● Activity
Using the records below, repeat exactly the lines from the one holding "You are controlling" through the one holding "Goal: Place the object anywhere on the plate", both ends included, and no others.

(Recorded data)
==================================================
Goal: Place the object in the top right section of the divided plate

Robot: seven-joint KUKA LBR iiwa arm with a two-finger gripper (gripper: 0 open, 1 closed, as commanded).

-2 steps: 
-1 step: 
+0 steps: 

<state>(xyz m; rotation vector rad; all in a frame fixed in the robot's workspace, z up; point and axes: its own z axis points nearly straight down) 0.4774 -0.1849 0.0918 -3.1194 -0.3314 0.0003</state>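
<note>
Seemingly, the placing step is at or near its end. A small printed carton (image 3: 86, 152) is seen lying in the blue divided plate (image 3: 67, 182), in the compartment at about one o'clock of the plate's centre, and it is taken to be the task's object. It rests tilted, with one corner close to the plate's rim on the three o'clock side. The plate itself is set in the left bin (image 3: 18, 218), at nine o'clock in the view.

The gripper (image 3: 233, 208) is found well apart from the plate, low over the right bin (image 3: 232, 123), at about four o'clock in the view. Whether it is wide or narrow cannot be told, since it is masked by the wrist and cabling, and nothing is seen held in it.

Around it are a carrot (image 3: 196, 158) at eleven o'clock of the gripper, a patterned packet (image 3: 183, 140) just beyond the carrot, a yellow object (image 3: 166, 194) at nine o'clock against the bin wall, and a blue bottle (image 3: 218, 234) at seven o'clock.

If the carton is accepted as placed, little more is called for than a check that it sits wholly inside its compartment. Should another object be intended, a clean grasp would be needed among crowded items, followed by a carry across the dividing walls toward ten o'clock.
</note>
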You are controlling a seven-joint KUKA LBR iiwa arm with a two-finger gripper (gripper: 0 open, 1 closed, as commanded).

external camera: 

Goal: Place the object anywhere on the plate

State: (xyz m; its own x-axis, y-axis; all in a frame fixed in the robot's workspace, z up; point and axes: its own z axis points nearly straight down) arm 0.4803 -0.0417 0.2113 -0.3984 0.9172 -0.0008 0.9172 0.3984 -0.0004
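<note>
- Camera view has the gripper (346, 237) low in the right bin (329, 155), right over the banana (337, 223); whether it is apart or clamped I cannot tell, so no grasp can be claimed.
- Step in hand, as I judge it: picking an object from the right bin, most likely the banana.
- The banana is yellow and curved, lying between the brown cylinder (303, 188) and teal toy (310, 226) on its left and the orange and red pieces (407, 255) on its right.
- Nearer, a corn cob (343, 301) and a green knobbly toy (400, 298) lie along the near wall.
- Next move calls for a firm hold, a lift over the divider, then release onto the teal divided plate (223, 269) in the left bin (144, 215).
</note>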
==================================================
● Written solution
You are controlling a seven-joint KUKA LBR iiwa arm with a two-finger gripper (gripper: 0 open, 1 closed, as commanded).

external camera: 

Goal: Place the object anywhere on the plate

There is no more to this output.